Defendants are now suddenly the ones put at a disadvantage by the difficult pleading standards of the 1995 Reform Act. By making fraud so difficult to plead, the Act also makes fraud difficult to discover; indeed, discovery is nearly impossible without the unwilling disclosure of inside information by the defendants themselves, including information showing their own culpable conduct. In this case, we had the edifying spectacle of defendants arguing that publicly available facts prior to the price drop were sufficient to indicate fraudulent intent -- while, on a dispositive motion and/or at trial, they must argue that much more incriminating facts show no fraudulent intent.
The opinion's tone (to me, rather more enthusiastic than usual), and its odd decision to accept cert. merely to affirm a Third Circuit opinion, may indicate that this wildly pro-business court, in these asset-bubble-infested times, is beginning to see the benefits to the securities markets from serious enforcement and more reasonable legal barriers to recovery for fraud.
Actually, if you had read the oral argument transcript it was very easy to see this coming.
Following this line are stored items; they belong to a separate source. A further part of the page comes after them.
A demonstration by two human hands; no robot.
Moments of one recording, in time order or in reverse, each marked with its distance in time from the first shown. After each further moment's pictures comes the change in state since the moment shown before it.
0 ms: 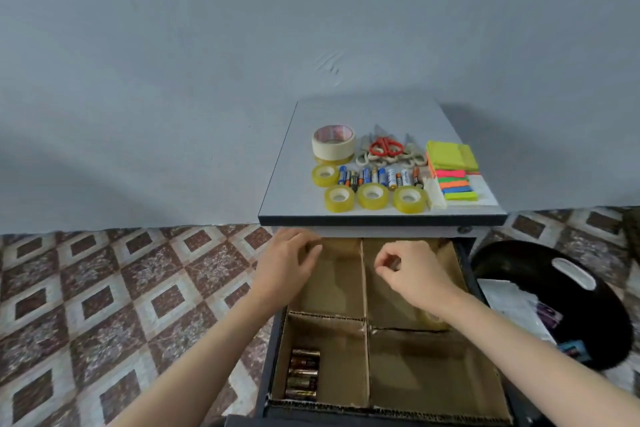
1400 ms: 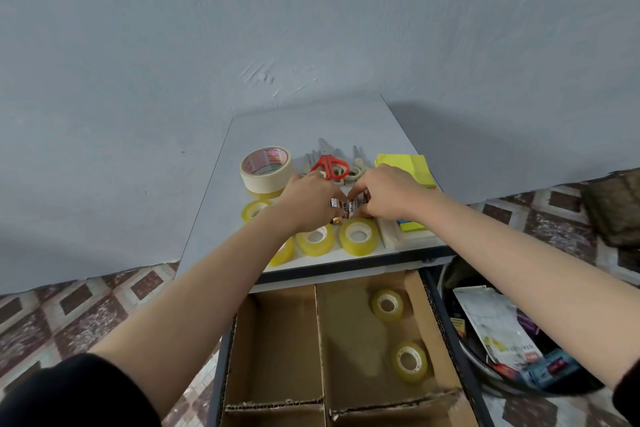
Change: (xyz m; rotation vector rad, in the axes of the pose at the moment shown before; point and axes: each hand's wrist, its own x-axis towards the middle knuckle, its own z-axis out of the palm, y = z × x) left_hand 0.202 0.082 0.055 0.495 -0.500 0.346; right_hand 0.155 0.057 -0.093 -0.390 -0.076 -0.046
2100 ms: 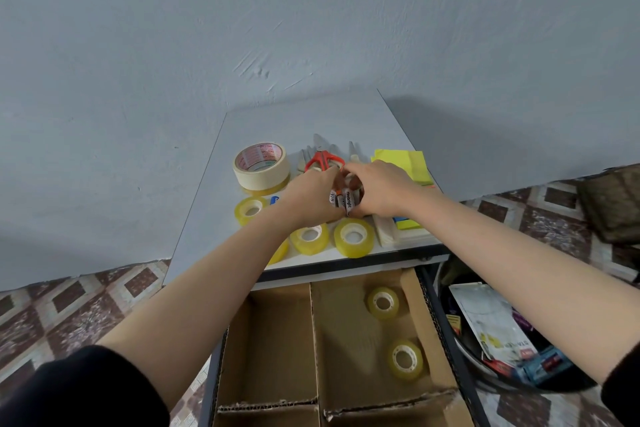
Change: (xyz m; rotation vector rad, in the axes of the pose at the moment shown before) left_hand 0.008 0.007 0.006 -0.275 0.087 -0.084; right_hand 0.003 0.001 0.004 0.046 0.047 -0.011
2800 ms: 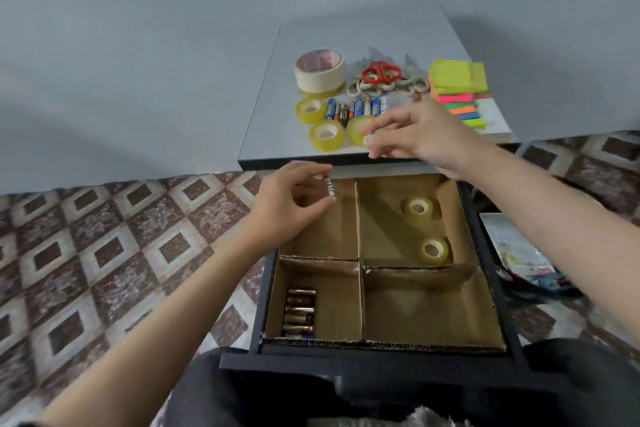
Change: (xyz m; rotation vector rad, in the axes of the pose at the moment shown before) left_hand -0.211 -0.021 0.030 -0.673 0.333 -0.094; right_hand -0.101 -0.078 0.002 1.035 -0.080 0.111
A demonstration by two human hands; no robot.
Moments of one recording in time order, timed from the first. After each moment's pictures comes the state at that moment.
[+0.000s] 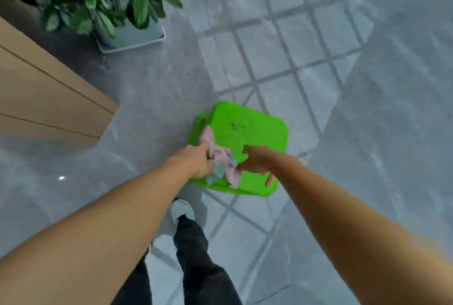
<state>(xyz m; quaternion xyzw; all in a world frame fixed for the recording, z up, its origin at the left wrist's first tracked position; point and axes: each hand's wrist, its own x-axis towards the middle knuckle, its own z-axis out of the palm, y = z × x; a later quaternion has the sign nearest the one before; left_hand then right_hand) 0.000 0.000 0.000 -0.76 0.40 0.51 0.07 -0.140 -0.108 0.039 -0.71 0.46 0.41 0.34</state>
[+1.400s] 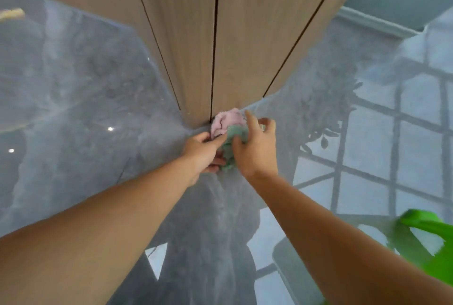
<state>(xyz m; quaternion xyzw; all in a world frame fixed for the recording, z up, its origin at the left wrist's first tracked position) 0.330 0.217 -0.587 -0.70 -0.21 0.40 -0.55 0.286 0.102 -0.577 -0.90 0.24 0.03 0.37</state>
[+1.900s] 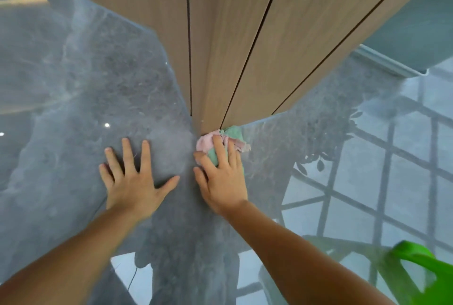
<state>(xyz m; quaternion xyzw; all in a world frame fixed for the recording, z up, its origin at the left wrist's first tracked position) 0.284 0.347 -0.645 -0.99 -0.03 0.14 -0.07 0.269 0.151 -0.633 -0.98 -0.03 0.06 0.20</state>
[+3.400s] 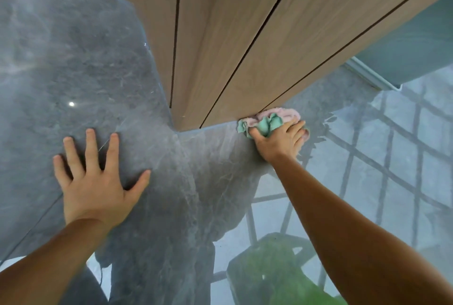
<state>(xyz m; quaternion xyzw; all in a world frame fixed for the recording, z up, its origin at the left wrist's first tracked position) 0.275 0.352 -0.670 -1.00 -0.03 0.00 -0.05 0.346 0.003 -0.619 -0.92 0.35 0.14 0.10</state>
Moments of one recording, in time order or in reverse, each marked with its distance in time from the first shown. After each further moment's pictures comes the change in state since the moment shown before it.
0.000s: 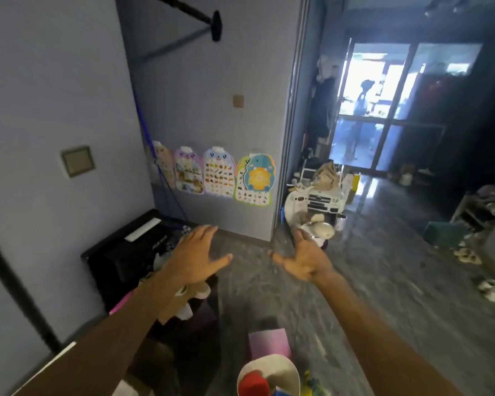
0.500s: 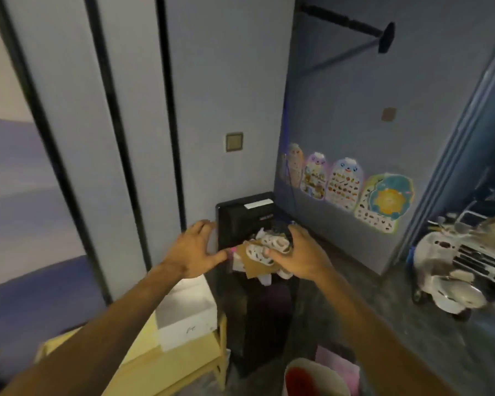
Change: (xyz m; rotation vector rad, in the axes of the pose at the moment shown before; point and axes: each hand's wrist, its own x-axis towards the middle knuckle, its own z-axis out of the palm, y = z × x) left_hand -0.242 0.014 -0.061 0.128 0.201 -0.585; right_hand -0.064 -0.114 0.036 0.088 -0.283 -0.587
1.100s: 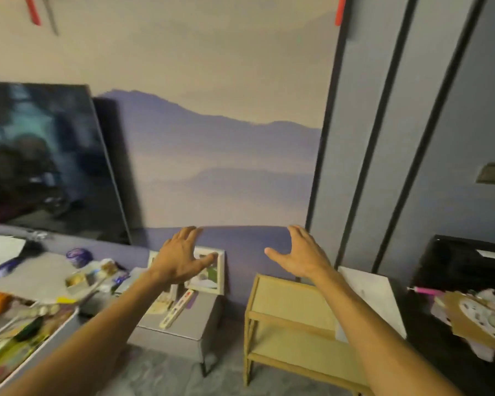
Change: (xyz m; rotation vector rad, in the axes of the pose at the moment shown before) left_hand -0.473 -0.250 -0.167 0.204 0.293 -0.736; right_hand -0.171 -0.410 0.190 0.040 -0.334 -0.718
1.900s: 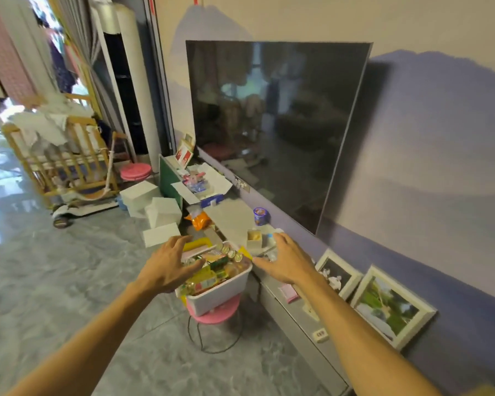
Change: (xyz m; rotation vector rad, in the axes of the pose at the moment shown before) left_hand -0.236 -0.464 -0.084 0.007 0.075 -0.887; right_hand 0.108 -0.489 0.366 -0.009 -0.497 -0.659
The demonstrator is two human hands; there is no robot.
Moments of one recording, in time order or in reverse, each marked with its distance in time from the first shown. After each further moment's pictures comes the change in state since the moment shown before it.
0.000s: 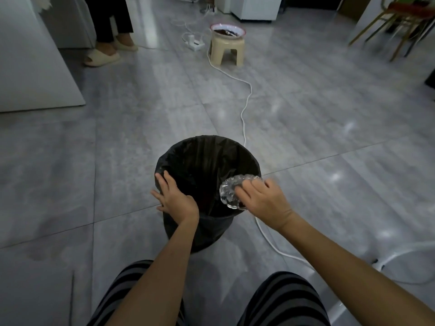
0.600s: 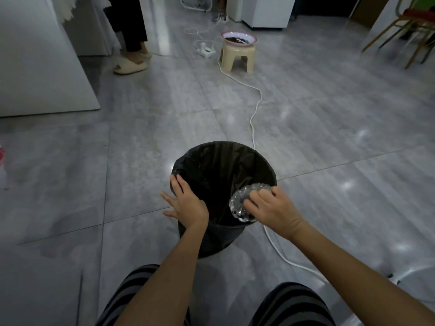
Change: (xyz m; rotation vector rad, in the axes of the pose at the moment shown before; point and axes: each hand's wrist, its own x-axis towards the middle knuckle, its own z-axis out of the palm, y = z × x) left_hand 0.000 0.001 0.002 0.288 -0.102 0.042; right_hand -0.005 0.002 0.002 -0.018 0.054 -0.056
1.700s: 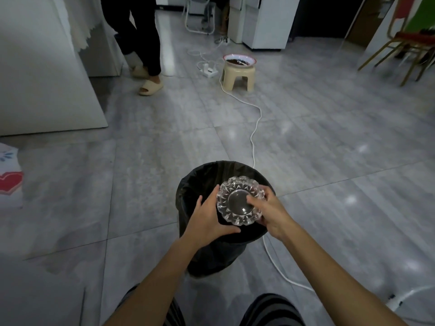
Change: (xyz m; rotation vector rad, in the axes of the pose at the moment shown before) left_hand -0.001 0.001 -0.022 -0.235 -0.340 0.766; right_hand 0.040 0.012 0.005 1.811 -0.320 1.668
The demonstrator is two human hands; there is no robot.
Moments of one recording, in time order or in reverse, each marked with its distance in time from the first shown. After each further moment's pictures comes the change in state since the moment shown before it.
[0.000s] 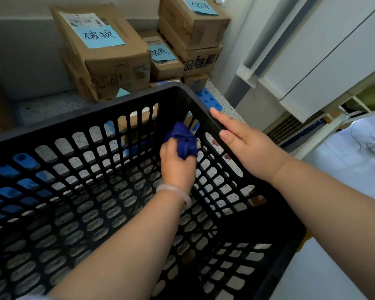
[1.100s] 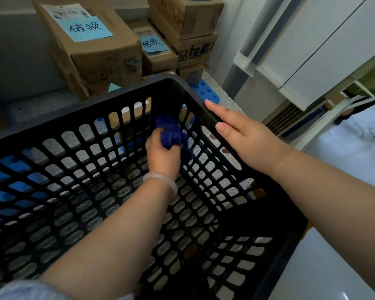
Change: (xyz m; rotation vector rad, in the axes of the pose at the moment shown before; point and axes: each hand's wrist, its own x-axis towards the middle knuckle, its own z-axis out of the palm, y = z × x) left_hand 0.028 -0.015 -0.011 -0.017 0.052 -0.024; right_hand -0.001 0.001 -0.001 0.013 0.003 -0.019
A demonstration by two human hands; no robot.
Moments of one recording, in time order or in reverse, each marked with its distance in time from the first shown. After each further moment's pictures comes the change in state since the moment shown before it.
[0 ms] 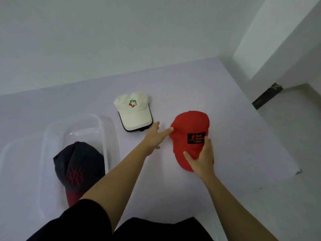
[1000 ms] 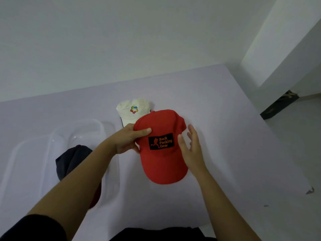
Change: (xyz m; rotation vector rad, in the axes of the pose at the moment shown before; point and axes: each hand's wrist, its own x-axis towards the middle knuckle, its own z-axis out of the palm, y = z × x) left_hand -0.028 0.036 -0.059 -0.076 -0.179 0.056; right_hand 0.027 -0.061 -0.028 0.518 -0.247 -0.102
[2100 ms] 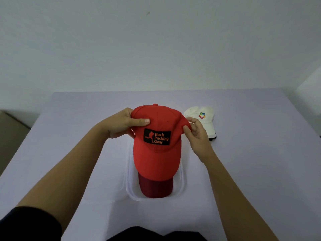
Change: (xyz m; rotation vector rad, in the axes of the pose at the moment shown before) left_hand -0.197 -0.013 -0.229 0.178 0.099 0.209; right_hand -0.041 -0.098 0.228 0.164 -0.331 -0.235
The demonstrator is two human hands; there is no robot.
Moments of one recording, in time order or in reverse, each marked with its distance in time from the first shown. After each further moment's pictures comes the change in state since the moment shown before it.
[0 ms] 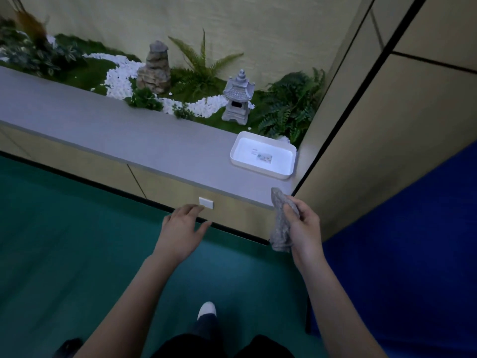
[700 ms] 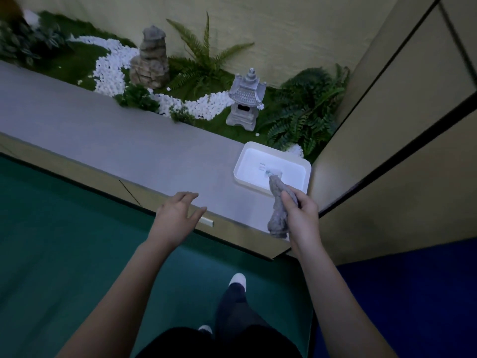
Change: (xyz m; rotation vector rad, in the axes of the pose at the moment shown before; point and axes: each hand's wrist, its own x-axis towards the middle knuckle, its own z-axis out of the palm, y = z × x) left_hand 0.199 -0.011 -0.035 -0.096 -0.021 -0.082; right_hand 0.204 -0.022 0.081 -0.019 -0.041 0.029
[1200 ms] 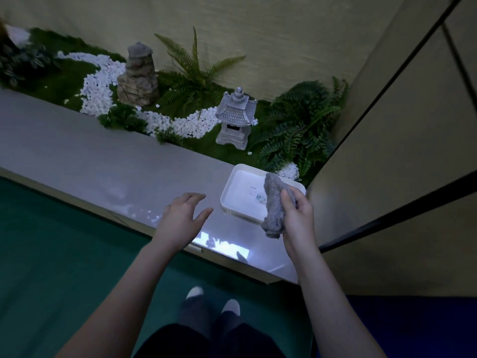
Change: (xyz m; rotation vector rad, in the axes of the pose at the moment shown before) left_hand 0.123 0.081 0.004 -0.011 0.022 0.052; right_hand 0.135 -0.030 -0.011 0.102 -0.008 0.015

The Court roughed up Merck's lawyer pretty badly. And the Court was right. A plaintiff cannot even bring one of these cases without strong evidence of scienter, and it is hard to see how the statute can start running when fraudulent states of mind are being concealed along with most of the hot documents. Scienter was not possible to even plead in Merck until the case was filed. Finally, this decision should be read carefully by those of us who handle fidelity insurance cases and claims, as the discovery test under such policies is very close to the Court's in this case.